**What to produce**. Your answer must be the data repeated exactly, with no pictures in it.

● ● ●

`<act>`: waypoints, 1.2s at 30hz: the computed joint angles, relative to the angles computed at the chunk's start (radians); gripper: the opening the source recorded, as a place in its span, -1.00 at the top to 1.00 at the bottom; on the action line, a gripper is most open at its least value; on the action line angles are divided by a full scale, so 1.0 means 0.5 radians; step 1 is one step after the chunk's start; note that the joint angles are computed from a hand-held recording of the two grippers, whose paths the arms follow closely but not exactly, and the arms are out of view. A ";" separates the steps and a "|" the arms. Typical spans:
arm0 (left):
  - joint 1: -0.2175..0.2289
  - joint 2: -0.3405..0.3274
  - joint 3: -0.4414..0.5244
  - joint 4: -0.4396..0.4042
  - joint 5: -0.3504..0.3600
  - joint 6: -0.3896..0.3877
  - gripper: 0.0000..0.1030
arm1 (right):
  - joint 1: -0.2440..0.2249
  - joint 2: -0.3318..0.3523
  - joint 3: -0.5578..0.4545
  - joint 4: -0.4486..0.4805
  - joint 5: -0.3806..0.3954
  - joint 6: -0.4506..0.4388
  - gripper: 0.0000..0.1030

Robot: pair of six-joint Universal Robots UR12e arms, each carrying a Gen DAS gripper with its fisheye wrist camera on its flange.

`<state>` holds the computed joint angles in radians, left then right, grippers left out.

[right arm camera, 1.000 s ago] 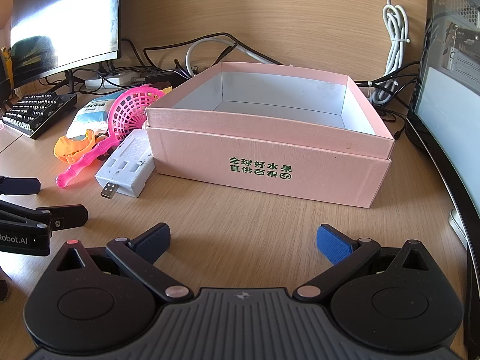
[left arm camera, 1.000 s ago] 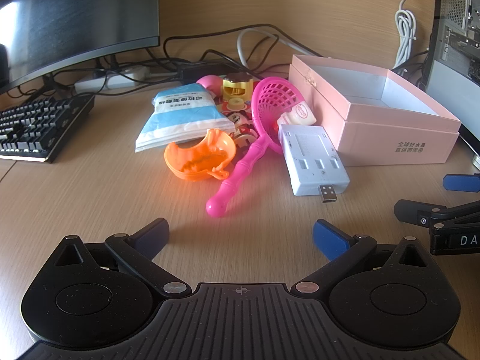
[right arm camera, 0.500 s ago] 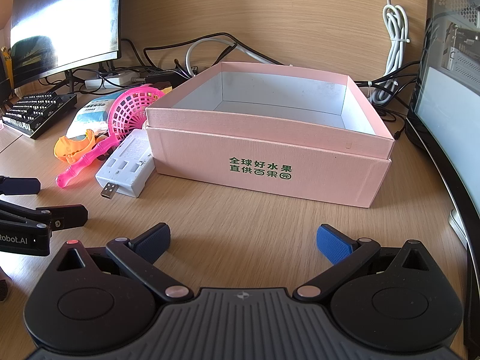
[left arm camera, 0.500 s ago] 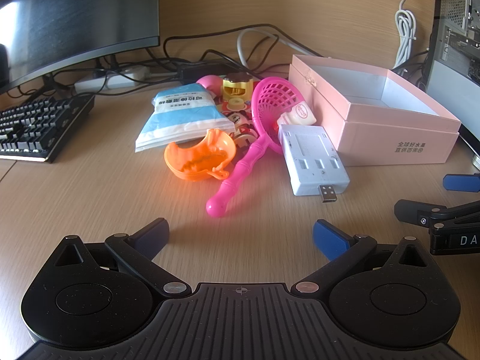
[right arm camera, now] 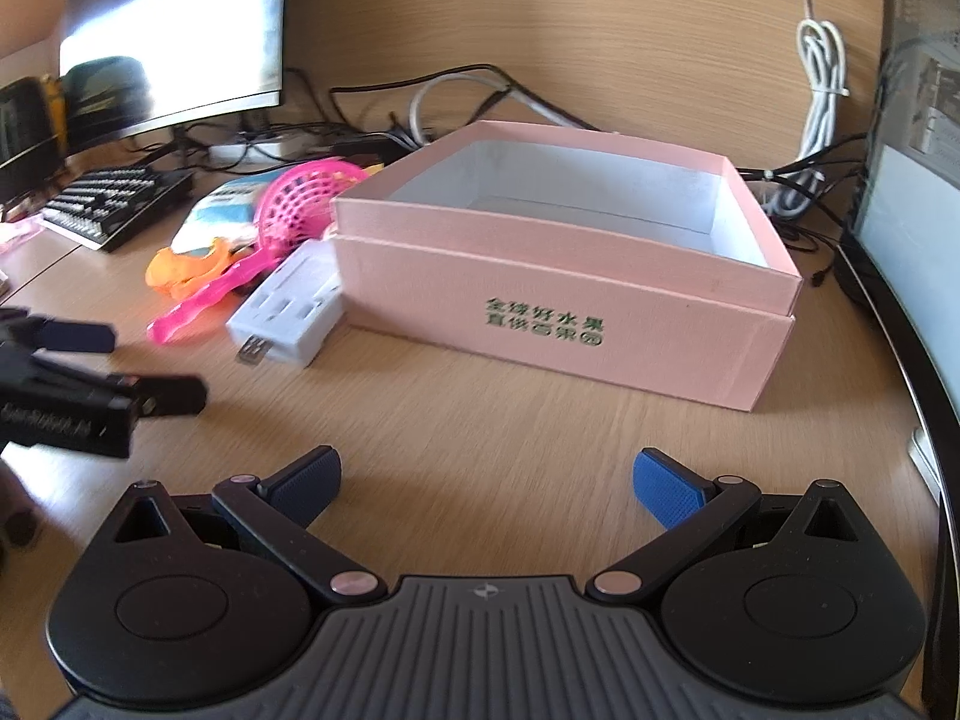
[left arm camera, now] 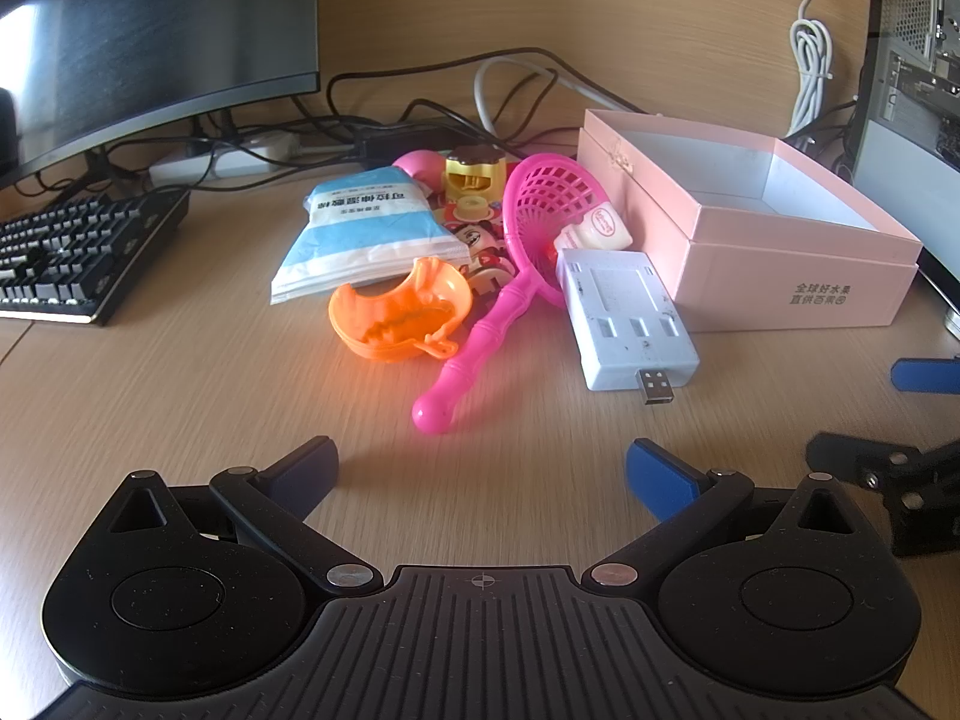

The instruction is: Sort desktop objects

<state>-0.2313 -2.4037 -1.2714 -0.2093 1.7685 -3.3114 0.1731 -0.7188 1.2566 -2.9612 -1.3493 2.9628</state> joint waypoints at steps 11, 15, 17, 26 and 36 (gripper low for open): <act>0.001 -0.004 0.007 -0.003 -0.001 0.002 -1.00 | 0.000 -0.052 0.026 0.145 -0.012 -0.018 -1.00; 0.001 -0.005 0.009 -0.004 -0.002 0.002 -1.00 | 0.001 -0.061 0.026 0.185 -0.011 -0.042 -1.00; 0.002 -0.005 0.010 -0.006 -0.003 0.004 -1.00 | 0.003 -0.062 0.018 0.209 -0.017 -0.047 -1.00; 0.012 0.016 0.020 -0.088 -0.057 0.076 -1.00 | 0.008 -0.051 -0.009 0.229 -0.012 0.000 -1.00; 0.029 -0.157 0.295 0.038 0.306 0.545 -1.00 | 0.077 0.007 -0.120 0.077 0.036 0.153 -0.79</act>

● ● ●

**Exercise response**.
`<act>`: waypoints, 1.2s at 30hz: the computed joint angles, relative to the angles computed at the chunk's start (radians); gripper: the opening the source recorded, as a place in its span, -1.00 at the top to 1.00 at the bottom; on the action line, a gripper is most open at its least value; on the action line angles are divided by a full scale, so 1.0 means 0.5 radians; step 1 is one step after the chunk's start; note that the joint angles are computed from a hand-held recording of the two grippers, whose paths the arms follow closely but not exactly, and the arms are out of view. A ";" separates the steps and a "|" the arms. Typical spans:
arm0 (left):
  - joint 1: -0.2175..0.2289
  - joint 2: -0.3405..0.3274
  - joint 3: -0.4414..0.5244
  - joint 4: -0.4396..0.4042
  - joint 5: -0.3504..0.3600
  - joint 6: -0.3896..0.3877
  - gripper: 0.0000..0.1030
arm1 (right):
  - joint 1: -0.2440..0.2249
  - joint 2: -0.3318..0.3523
  - joint 3: -0.5578..0.4545
  - joint 4: -0.4486..0.4805
  - joint 5: -0.3806..0.3954
  - joint 6: -0.4506..0.4388
  - gripper: 0.0000..0.1030

Robot: pair of six-joint Universal Robots UR12e arms, each carrying a Gen DAS gripper with its fisheye wrist camera on its flange.

`<state>` holds the computed joint angles in radians, left then right, grippers left out.

[right arm camera, 1.000 s ago] 
[left arm camera, 1.000 s ago] 
[right arm camera, 0.500 s ago] 
[left arm camera, 0.500 s ago] 
[right arm camera, now] 
[left arm camera, now] 

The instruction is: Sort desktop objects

<state>-0.2313 -2.4037 -1.2714 -0.2093 1.7685 -3.3114 0.1731 -0.7188 1.2566 -2.9612 -1.3493 2.9628</state> joint waypoints at steps 11, 15, 17, 26 and 36 (gripper low for open): <act>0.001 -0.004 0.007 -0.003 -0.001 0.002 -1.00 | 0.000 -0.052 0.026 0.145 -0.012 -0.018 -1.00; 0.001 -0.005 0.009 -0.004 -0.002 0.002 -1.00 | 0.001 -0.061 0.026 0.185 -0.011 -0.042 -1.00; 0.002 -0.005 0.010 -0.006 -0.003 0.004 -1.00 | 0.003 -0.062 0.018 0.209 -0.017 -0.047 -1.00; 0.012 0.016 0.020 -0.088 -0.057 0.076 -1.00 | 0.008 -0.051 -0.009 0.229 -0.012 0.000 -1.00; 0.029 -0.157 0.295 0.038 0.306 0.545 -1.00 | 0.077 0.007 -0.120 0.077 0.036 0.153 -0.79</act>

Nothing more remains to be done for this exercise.